Jul 8, 2013 10:47 AM
At a meeting of all provincial Finance Ministers with Jim Flaherty last December, improvements to the Canada Pension Plan and Quebec Pension Plan were delayed until June. This is when Finance Minister Flaherty promised a meeting to finally make a long awaited decision on expansion of the CPP.
Well June is over and there still has been no meeting between the Finance Ministers. There is no sign of a meeting on the horizon either.
“The federal government’s lack of leadership on this issue has gone on long enough,” wrote CUPE national president Paul Moist in a letter to all provincial finance ministers. “After years of discussion and delay, Canada’s finance ministers have an opportunity right now to make a significant positive difference to the lives of tens of millions of Canadians by committing to an expansion of the Canada and Quebec Pension Plans.”
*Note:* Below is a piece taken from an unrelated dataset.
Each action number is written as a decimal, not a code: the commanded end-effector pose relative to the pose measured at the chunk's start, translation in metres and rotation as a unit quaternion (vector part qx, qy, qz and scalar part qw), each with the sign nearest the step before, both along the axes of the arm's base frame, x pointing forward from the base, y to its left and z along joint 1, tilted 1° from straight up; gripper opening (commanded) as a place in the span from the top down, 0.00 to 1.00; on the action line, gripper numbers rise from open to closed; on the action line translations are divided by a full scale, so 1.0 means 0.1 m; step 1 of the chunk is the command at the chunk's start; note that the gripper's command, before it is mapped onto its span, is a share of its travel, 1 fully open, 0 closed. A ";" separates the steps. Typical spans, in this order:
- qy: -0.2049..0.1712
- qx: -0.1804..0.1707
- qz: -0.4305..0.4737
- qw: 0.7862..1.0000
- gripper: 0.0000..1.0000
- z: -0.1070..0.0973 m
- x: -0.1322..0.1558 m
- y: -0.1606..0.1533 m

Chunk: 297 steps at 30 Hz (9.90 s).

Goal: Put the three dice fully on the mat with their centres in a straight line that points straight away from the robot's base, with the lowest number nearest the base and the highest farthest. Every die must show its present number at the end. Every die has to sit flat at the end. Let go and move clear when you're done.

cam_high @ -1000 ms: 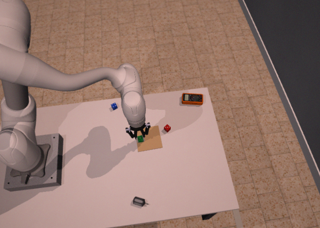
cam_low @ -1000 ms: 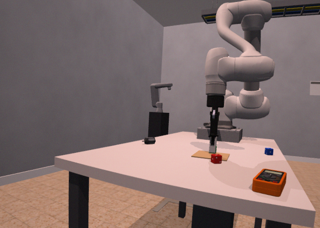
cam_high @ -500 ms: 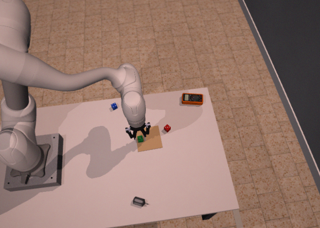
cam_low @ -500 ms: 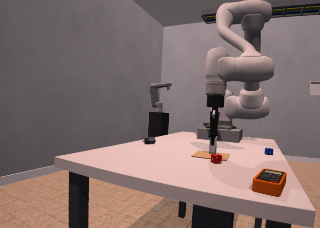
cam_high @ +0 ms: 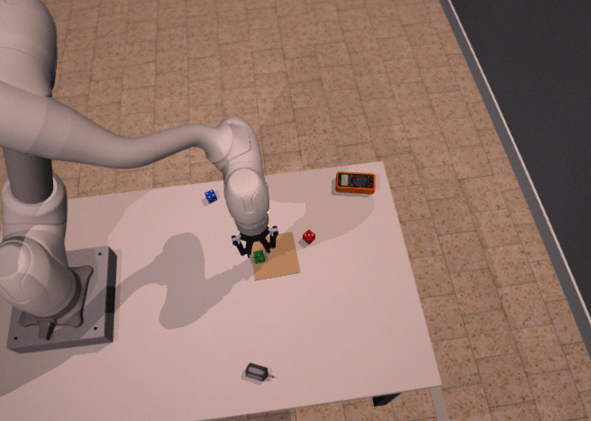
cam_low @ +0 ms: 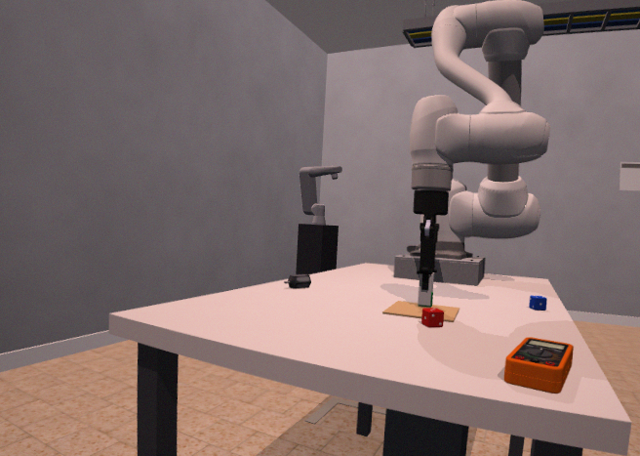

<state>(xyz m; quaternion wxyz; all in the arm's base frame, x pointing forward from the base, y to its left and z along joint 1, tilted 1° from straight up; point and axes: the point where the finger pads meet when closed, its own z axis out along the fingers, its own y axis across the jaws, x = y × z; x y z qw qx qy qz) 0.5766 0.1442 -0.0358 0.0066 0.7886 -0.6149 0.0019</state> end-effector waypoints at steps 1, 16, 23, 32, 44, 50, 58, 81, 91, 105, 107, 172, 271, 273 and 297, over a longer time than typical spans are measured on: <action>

The cost of inaction on CPP expansion is growing. Study after study shows that Canadians are not saving enough for retirement, and that this problem will only get worse as future generations retire. Polling data also shows that 75 per cent of Canadians support CPP expansion, even when they are presented with figures on the increased contributions required from them to double CPP benefits.
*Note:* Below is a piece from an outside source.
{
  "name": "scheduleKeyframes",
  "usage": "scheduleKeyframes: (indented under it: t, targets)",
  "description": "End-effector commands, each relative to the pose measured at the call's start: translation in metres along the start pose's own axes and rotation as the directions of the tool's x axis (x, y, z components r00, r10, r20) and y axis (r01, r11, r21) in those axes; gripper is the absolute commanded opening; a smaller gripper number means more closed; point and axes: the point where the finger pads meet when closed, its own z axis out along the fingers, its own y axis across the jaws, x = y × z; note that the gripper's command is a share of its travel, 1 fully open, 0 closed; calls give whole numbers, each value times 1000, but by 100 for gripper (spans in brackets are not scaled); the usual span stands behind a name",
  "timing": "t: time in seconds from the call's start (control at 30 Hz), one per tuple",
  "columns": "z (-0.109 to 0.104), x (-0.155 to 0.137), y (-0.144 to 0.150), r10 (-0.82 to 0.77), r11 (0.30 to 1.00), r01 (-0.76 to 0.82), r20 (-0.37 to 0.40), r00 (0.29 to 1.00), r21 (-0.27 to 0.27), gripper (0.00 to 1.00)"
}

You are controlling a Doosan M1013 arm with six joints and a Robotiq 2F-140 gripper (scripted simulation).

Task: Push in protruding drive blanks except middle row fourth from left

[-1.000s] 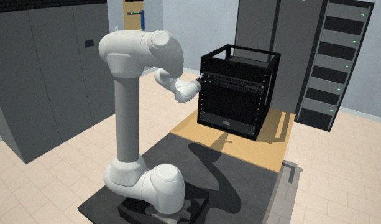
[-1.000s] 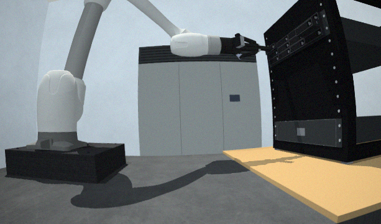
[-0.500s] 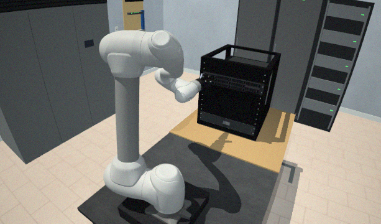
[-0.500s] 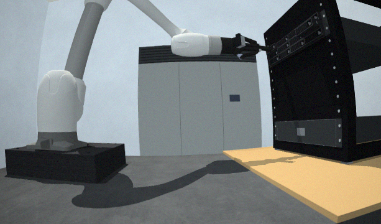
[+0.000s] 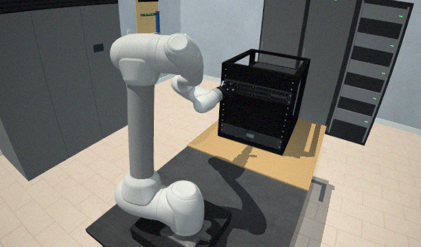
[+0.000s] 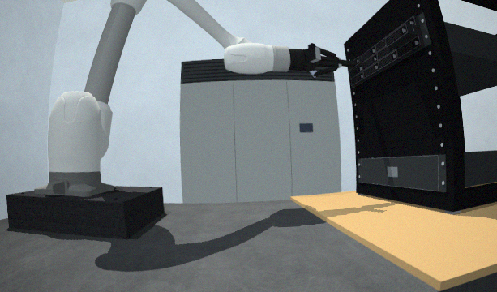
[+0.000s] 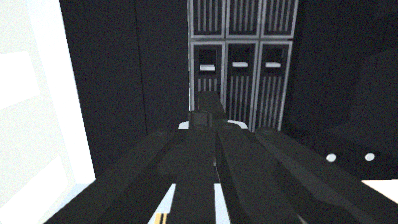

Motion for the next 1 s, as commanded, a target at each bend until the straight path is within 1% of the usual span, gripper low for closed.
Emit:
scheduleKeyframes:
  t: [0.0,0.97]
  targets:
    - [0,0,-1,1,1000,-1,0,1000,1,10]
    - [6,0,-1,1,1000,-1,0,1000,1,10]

“If the federal government still refuses to act, CUPE urges provincial leaders to meet on their own to achieve an agreement on improving the CPP with the required two-thirds majority – and then challenge the federal government to act,” added Moist. “A gradual and modest expansion of the Canada Pension Plan is the best way to ensure retirement security for each and every Canadian and it is time we act to make this happen.”